Friends,
I'm building a Raspberry Pi 3B+ cluster. The cluster configuration is running perfectly the basic LSA tests distributed with the data provided in the example.
Now I am testing with larger amounts of data (500 Mb ".txt"). The first test is to check the performance of the LSA running serial on only one raspberry, and then compare the performance running on clustering later.
I am having this problem when I run LSA on just one raspberry.
pi@raspberrypi:~/wiki/01.data/100 $ python
Python 3.5.3 (default, Sep 27 2018, 17:25:39)
[GCC 6.3.0 20170516] on linux
Type "help", "copyright", "credits" or "license" for more information.
>>> from gensim.corpora.textcorpus import TextCorpus
>>> from gensim.test.utils import datapath
>>> from gensim import utils
>>> from gensim.corpora import Dictionary, HashDictionary, MmCorpus, WikiCorpus
>>> from gensim.models import TfidfModel
>>> class CorpusMiislita(TextCorpus):
... stopwords = set('for a of the and to in on'.split())
... def get_texts(self):
... for doc in self.getstream():
... yield [word for word in utils.to_unicode(doc).lower().split() if word not in self.stopwords]
... def __len__(self):
... self.length = sum(1 for _ in self.get_texts())
... return self.length
...
>>> outp = "/home/pi/wiki/01.data/100/human.txt.bz2"
>>> corpus = CorpusMiislita(datapath(outp))
>>> print(len(corpus))
268532
>>> document = next(iter(corpus.get_texts()))
>>> corpus.dictionary.save_as_text(outp + '_wordids.txt.bz2')
>>> dictionary = Dictionary.load_from_text( outp + '_wordids.txt.bz2')
>>> MmCorpus.serialize(outp + '_bow.mm', corpus)
>>> from gensim import corpora, models
>>> from gensim.corpora import Dictionary
>>> import logging
>>> logging.basicConfig(format='%(asctime)s : %(levelname)s : %(message)s', level=logging.INFO)
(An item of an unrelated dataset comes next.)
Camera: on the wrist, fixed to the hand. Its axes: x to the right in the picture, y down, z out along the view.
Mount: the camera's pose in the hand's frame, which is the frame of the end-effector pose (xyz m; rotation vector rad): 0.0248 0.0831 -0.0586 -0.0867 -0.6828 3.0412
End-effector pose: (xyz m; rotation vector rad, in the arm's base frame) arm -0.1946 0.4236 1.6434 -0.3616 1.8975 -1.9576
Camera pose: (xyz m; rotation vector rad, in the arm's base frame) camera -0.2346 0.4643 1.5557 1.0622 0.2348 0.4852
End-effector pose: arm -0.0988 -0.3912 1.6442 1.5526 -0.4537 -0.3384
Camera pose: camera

>>> corpus = corpora.MmCorpus('/home/pi/wiki/01.data/100/human.txt.bz2_bow.mm')
2019-05-01 21:03:19,159 : INFO : loaded corpus index from /home/pi/wiki/01.data/100/human.txt.bz2_bow.mm.index
2019-05-01 21:03:19,162 : INFO : initializing cython corpus reader from /home/pi/wiki/01.data/100/human.txt.bz2_bow.mm
2019-05-01 21:03:19,166 : INFO : accepted corpus with 268532 documents, 2009886 features, 46109215 non-zero entries
>>> id2word = Dictionary.load_from_text( '/home/pi/wiki/01.data/100/human.txt.bz2_wordids.txt.bz2')
>>> lsi = models.LsiModel(corpus, id2word=id2word, num_topics=200, chunksize=100)
+2019-05-01 21:05:18,984 : INFO : using serial LSI version on this node
2019-05-01 21:05:18,985 : INFO : updating model with new documents
2019-05-01 21:05:19,360 : INFO : preparing a new chunk of documents
2019-05-01 21:05:19,570 : INFO : using 100 extra samples and 2 power iterations
Traceback (most recent call last):
File "<stdin>", line 1, in <module>
File "/home/pi/.local/lib/python3.5/site-packages/gensim/models/lsimodel.py", line 445, in __init__
self.add_documents(corpus)
File "/home/pi/.local/lib/python3.5/site-packages/gensim/models/lsimodel.py", line 512, in add_documents
power_iters=self.power_iters, dtype=self.dtype
File "/home/pi/.local/lib/python3.5/site-packages/gensim/models/lsimodel.py", line 199, in __init__
extra_dims=self.extra_dims, dtype=dtype)
File "/home/pi/.local/lib/python3.5/site-packages/gensim/models/lsimodel.py", line 919, in stochastic_svd
y = np.zeros(dtype=dtype, shape=(num_terms, samples))
ValueError: array is too big; `arr.size * arr.dtype.itemsize` is larger than the maximum possible size.
>>>
RP 3B+ specs
CPU: 1.4GHz 64-bit quad-core ARM Cortex-A53;
RAM: 1GB LPDDR2 SDRAM;
SDCARD: 32 Gb;
SO: Linux raspberrypi 4.14.79-v7+ #1159 SMP Sun Nov 4 17:50:20 GMT 2018 armv7 GNU/Linux
Thanks for any help!!